En busca de las competencias directivas de los mandos medios

En busca de las competencias directivas de los mandos medios

Síntesis del artículo de Pablo Cardona (IESE-1999), por Pedro Univaso, Director General del Instituto Madero.

El nuevo paradigma que está revolucionando la dirección de personas y cambiando la metodología para la formación de mandos medios: conocer sus competencias directivas más desarrolladas, descubrir aquellas que deben reforzar o adquirir, preparar un plan de acción para alcanzar sus objetivos personales y profesionales, y un seguimiento sobre el avance de su plan de mejora y los aspectos básicos aprendidos en las sesiones.

Las competencias son aquellos comportamientos observables y habituales que posibilitan el éxito de una persona en su actividad o función.

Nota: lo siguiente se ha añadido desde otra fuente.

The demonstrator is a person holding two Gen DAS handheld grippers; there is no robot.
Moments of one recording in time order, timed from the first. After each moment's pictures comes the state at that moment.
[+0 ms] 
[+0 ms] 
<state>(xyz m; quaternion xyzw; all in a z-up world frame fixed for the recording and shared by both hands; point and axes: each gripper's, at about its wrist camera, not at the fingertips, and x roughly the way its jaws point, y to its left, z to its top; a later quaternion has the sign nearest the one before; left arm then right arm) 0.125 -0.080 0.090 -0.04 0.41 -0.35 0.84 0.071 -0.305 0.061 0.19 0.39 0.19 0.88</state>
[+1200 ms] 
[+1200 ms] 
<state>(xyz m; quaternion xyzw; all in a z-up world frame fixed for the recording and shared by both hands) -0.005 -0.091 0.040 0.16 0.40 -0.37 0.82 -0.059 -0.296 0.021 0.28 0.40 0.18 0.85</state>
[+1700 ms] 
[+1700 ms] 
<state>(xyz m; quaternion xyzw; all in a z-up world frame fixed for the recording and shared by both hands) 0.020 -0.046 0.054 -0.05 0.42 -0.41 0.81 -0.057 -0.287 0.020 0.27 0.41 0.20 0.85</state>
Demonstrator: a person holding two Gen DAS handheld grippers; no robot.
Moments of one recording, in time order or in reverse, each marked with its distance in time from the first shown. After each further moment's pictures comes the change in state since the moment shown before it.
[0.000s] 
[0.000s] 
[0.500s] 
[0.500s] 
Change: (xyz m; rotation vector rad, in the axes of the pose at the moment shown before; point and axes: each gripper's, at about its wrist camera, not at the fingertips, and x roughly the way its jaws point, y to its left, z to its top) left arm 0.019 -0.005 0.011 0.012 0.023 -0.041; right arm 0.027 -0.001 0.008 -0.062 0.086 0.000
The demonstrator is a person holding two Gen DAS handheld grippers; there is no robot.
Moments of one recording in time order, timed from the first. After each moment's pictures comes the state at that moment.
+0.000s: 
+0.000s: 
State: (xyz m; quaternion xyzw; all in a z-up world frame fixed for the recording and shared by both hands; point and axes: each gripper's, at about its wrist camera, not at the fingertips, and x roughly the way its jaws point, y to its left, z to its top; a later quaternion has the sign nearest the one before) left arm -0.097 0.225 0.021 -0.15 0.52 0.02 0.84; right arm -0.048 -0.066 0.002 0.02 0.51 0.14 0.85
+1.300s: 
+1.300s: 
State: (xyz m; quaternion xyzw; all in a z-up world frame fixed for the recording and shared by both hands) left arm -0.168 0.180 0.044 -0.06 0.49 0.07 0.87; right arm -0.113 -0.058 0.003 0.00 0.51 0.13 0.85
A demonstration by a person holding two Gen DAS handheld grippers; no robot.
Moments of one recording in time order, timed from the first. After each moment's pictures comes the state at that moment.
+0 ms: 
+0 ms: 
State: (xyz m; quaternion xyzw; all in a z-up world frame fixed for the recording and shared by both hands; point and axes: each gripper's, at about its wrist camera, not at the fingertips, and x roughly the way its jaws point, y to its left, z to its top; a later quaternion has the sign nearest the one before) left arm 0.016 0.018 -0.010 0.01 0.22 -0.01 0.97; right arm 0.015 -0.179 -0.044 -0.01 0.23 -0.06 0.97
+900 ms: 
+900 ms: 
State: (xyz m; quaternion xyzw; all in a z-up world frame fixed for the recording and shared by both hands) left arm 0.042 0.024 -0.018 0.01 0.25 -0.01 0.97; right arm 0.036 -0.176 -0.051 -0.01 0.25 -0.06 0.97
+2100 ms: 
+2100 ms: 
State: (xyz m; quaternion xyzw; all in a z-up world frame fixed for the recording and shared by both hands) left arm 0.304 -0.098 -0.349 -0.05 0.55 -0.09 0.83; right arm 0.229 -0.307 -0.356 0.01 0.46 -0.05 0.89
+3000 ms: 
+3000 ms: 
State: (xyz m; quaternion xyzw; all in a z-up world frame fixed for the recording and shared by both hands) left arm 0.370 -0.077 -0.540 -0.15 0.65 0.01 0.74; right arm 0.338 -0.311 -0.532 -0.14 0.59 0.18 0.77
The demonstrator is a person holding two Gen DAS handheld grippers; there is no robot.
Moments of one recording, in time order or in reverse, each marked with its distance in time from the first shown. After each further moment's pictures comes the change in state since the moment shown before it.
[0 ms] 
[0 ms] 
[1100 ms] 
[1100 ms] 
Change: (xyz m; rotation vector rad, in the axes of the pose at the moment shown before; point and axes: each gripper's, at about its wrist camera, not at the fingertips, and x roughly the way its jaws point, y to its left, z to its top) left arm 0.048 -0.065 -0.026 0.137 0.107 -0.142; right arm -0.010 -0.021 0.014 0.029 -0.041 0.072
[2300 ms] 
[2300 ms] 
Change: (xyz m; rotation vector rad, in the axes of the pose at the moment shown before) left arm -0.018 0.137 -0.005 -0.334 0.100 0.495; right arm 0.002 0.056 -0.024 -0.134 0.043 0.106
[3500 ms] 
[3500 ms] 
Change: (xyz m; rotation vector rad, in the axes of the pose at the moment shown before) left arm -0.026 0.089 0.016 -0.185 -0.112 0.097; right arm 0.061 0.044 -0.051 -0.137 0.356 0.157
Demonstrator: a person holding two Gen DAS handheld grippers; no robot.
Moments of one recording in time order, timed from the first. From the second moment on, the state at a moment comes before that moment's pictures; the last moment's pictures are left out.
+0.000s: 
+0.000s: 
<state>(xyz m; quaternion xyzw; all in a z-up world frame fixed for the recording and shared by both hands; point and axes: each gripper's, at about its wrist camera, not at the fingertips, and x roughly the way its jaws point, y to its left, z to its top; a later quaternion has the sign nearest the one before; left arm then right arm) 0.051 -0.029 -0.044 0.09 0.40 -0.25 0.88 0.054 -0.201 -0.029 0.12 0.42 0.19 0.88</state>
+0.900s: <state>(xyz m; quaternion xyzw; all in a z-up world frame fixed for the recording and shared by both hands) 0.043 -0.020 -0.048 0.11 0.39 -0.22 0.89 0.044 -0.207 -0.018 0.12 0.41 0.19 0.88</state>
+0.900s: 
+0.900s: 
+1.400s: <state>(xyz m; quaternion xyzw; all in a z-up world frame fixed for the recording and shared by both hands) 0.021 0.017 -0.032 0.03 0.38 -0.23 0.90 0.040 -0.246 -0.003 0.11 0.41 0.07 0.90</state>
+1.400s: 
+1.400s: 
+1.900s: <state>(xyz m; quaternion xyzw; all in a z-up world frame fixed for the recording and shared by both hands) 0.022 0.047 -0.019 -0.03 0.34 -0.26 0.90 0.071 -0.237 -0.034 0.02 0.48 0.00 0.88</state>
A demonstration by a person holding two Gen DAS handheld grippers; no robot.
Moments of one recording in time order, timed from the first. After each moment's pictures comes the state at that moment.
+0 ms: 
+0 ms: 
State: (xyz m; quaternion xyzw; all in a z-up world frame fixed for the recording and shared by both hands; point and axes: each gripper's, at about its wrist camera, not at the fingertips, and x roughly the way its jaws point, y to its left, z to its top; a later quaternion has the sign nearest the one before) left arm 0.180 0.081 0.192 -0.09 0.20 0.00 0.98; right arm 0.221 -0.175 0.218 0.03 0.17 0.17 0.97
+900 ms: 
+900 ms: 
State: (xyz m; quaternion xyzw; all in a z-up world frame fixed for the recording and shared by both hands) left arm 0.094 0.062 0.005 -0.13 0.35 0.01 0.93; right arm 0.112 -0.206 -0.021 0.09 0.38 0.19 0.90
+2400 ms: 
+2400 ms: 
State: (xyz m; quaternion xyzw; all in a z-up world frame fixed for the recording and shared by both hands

Las universidades avalan conocimientos propios de la especialidad que imparten, que son parte de las llamadas “competencias específicas”, pero no necesariamente desarrollan las habilidades, destrezas y actitudes directivas.

Las competencias directivas son aquellos comportamientos observables y habituales que posibilitan el éxito de una mando medio en su función directiva, es decir, el diseño de estrategias que produzcan valor económico pero desarrollando al mismo tiempo las capacidades de sus empleados y uniéndolos con la misión de la empresa.

Una estrategia que consiguiera valor económico empobreciendo las capacidades de sus empleados o disminuyendo su unidad con la empresa no sería una estrategia válida, puesto que, entre otras cosas, debilitaría la capacidad de la empresa para conseguir valor económico en el futuro.

Las competencias directivas son una herramienta esencial para asegurar la competitividad de las empresas en la nueva economía global. Cada empresa debe definir las competencias que considere necesarias para desarrollar su competencia distintiva y cumplir así su misión. Una vez definidas las competencias, la empresa debe diseñar un sistema de evaluación de éstas que permita detectar las necesidades de desarrollo en sus directivos y ejecutivos.

Ahora bien, la función directiva incluye, además de una dimensión estratégica, otra dimensión que llamamos dimensión intratégica.

Mientras que la estrategia se mide por la eficacia de sus resultados económicos, la intrategia se mide por la unidad, esto es, el grado de compromiso y confianza de los empleados con la empresa.

De este análisis de la función directiva se deducen dos tipos de competencias directivas: las competencias estratégicas, que son aquellas competencias necesarias para obtener buenos resultados económicos, y las competencias intratégicas, que son aquellas competencias necesarias para desarrollar a los colaboradores e incrementar su compromiso y confianza con la empresa. A estos dos tipos de competencias directivas propiamente empresariales, hay que añadir unas competencias que llamamos de eficacia personal. Las competencias de eficacia personal son aquellos hábitos que facilitan una relación eficaz de la persona con su entorno. Estos hábitos se refieren tanto al equilibrio y desarrollo personal, como al mantenimiento de una relación activa, realista y estimulante con el entorno.

Las competencias de eficacia personal miden la capacidad de autodirección, imprescindible para dirigir a otras personas. Por ello estas competencias potencian la eficacia de las competencias estratégicas e intratégicas y deben considerarse también como competencias directivas.

Cada empresa debe decidir las competencias que necesita desarrollar en sus directivos para conseguir sus fines específicos. El perfil de competencias elegido es una expresión clara y específica de la cultura que la empresa quiere promover y puede utilizarse, por tanto, como herramienta de cambio cultural.